A two-year-old girl was finally able to go home with her parents after spending over 2 years in the hospital battling a chronic lung disease.
Back in December of 2019, little Addy Smith was born prematurely at just 27-weeks via cesarean section. She was considered small for her age and was diagnosed with intrauterine growth restriction while still in the womb. IUR or fetal growth restriction (FGR) is a condition where a baby doesn’t grow at a normal rate in the womb and leads to lower weight at birth.
For seven years, Addy’s parents, Aliesha and Chris Smith, had struggled with infertility and unable to bare any children.
“We had tried so long. It was never ever on the table, never an option to not see things through with her and not give her a chance,” Chris said.
Right after her birth, Addy was moved to Sharp Mary Birch Hospital for Women & Newborns in San Diego for her first treatment. While she was there, Addy made some progress, but her lungs were underdeveloped. She moved from a ventilator to a continuous positive airway pressure (CPAP) to help her breathe.
After an episode in which Addy couldn’t breathe, the team at Sharp Mary Birch told Aliesha and Christ to transfer her to Rady Children’s Hospital. They acted quickly and admitted her into Rady’s neonatal intensive care in March 2020, when the pandemic was first surging.
Due to the pandemic restrictions, both Aliesha and Chris had to split time with Addy as the hospital only allowed to have one parent by their daughter’s side at a time.
“She was so critical, so critical, that we had a friend that let us use their RV. And so we parked on the street and that’s one of us would be when one of us would be up by her room,” Aliesha said.
Dr. Sandeep Khanna, the medical director of pediatric intensive care at Rady Children’s Hospital, treated Addy for over a year in the NICU. He described how Addy would have periods of struggling to breathe on her own.
“The only thing which helped us through was that we had to give her a paralyzing medication after heavy sedation,” Khanna said.
Despite the heavy drug treatment, the Smiths never gave up on Addy. Khanna worked hard to make sure that Addy was strong enough to be able to go home.
“She never gave us a chance to give up because she kept on saying she’s there to fight and fight with me,” Khanna said. “So, we did.”
He’s confident that Addy’s lungs will grow and that she’ll be able to do “normal things” once the ventilator is out.

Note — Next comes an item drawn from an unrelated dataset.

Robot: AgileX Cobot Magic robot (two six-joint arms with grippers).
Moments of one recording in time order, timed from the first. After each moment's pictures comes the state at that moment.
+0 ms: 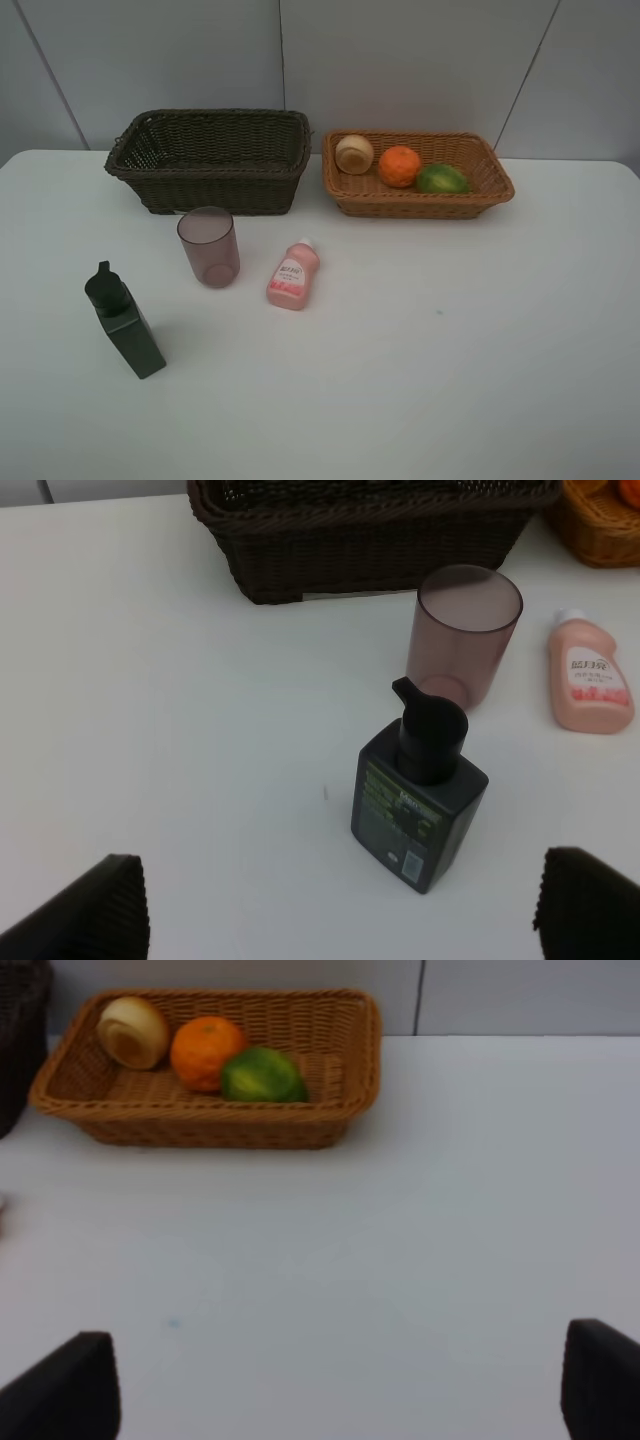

After intensive treatment under the care of many nurses and her medical team, Addy’s condition began to improve. Physical therapy also played an important factor as it helped build her muscles and lungs.
Between February and March 2022, Addy stopped having muscle spasms in the lungs. Finally, after 848 days, Addy was allowed to return home with her parents. Family, friends, and Rady staffers gathered signs and pom-poms to cheer little Addy on as she left the facility in a stroller. She surprised many members of her family, including her parents.
“She constantly just surprised us,” Aliesha said. “Almost every time after that ‘home’ word came up, something always happened literally the next day to her.”
Now, the Smiths are at home with Addy and their 6-month-old son Aiden, who was born last year.
“She starts cracking up when he’s laughing or when he’s screaming, she cracks up, and it’s funny to see them interact,” Aliesha said. “We’ve taken them on walks together out in the neighborhood, which has been so fun to do.”
Even though Addy still needs a ventilator at home, Aliesha and Chris are hopeful that their eldest child will get better.
“It’s been miracle after miracle with her,” Chris said. “We’re both so excited to see where she goes and what she can do. And I know she’s always going to continue to blow us away and surprise us.”
We hope that Addy get better each and every day through some love and majic.